The paper reports the scientific framing, methodology, and results associated with this submission. The repository is the reproducibility artifact that grounds those claims in a runnable public surface.

Agent Navigation

If an external agent needs orientation, start with this README.

  • Use README.md for public context, repository structure, and the benchmark framing.
  • Use SKILL.md for the exact operational reproduction path.

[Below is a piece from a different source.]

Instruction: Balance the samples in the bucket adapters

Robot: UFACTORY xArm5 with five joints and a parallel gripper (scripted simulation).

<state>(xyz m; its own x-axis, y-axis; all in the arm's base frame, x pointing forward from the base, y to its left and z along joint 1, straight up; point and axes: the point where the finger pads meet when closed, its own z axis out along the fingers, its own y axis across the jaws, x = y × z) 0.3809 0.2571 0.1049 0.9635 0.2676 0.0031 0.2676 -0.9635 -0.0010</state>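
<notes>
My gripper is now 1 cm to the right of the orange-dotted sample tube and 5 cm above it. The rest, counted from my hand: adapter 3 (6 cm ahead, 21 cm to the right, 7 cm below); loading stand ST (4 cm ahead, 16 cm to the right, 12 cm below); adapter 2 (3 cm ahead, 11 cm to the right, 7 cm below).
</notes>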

This is the intended navigation model for recovery-prone agent execution: README first for context, SKILL second for exact steps.

Official Metrics

Scope Metric Value
TP53 canonical 0.55*frob_dist + 0.45*ll_proper AUC 0.7498
BRCA1 bounded transfer ll_proper AUC 0.9174
Reproducibility delta 0.0

Quickstart

git clone https://github.com/DaviBonetto/SpectralBio.git
cd SpectralBio
python -m pip install uv
uv sync --frozen
uv run spectralbio canonical

This is the canonical public path.

Expected Outputs

The canonical TP53 run is expected to materialize the following files under outputs/canonical/:

  • run_metadata.json
  • inputs_manifest.json
  • tp53_scores.tsv
  • tp53_metrics.json
  • summary.json
  • roc_tp53.png
  • manifest.json
  • verification.json

Optional Full Validation

Run the bounded secondary transfer evaluation and contract checks only after the canonical TP53 path:

uv run spectralbio transfer
uv run spectralbio verify
uv run python scripts/preflight.py

For local test execution:

uv sync --frozen --extra dev
uv run pytest

Repository Map

  • src/spectralbio/ — public package, CLI, pipeline, and shared reproducibility logic
  • docs/ — truth contract, reproducibility notes, architecture, and competition-facing documentation
  • configs/ — frozen configuration presets for canonical and bounded transfer paths
  • benchmarks/ — frozen TP53 and BRCA1 benchmark inputs, sequences, manifests, and checksums
  • artifacts/expected/ — expected metrics, file contracts, schemas, and verification rules
  • outputs/ — canonical and transfer artifact outputs
  • publish/ — publication-facing surfaces for Hugging Face and clawRxiv
  • paper/ — manuscript source, bibliography, and compiled PDF
  • legacy/ — explicit provenance boundary for notebook-era and compatibility-era material

Trust and Verification

The repository is governed by a narrow source-of-truth hierarchy led by:

  1. docs/truth_contract.md
  2. docs/reproducibility.md
  3. artifacts/expected/*
  4. outputs/canonical/*

Trust in the artifact comes from:

  • frozen benchmark inputs and manifests
  • explicit expected metrics and file schemas
  • generated canonical output manifests
  • repository-level verification via uv run spectralbio verify
  • preflight checks via uv run python scripts/preflight.py

The release bundle under artifacts/release/claw4s_2026/ is a public handoff mirror, not a separate source of truth.

Documentation

License

This repository is released under the MIT License. See LICENSE.

Legacy Boundary

The old notebook-era colab/, benchmark-facing compatibility payloads, and pre-rebuild submission flow are preserved only under legacy/ for provenance. They are not canonical execution surfaces.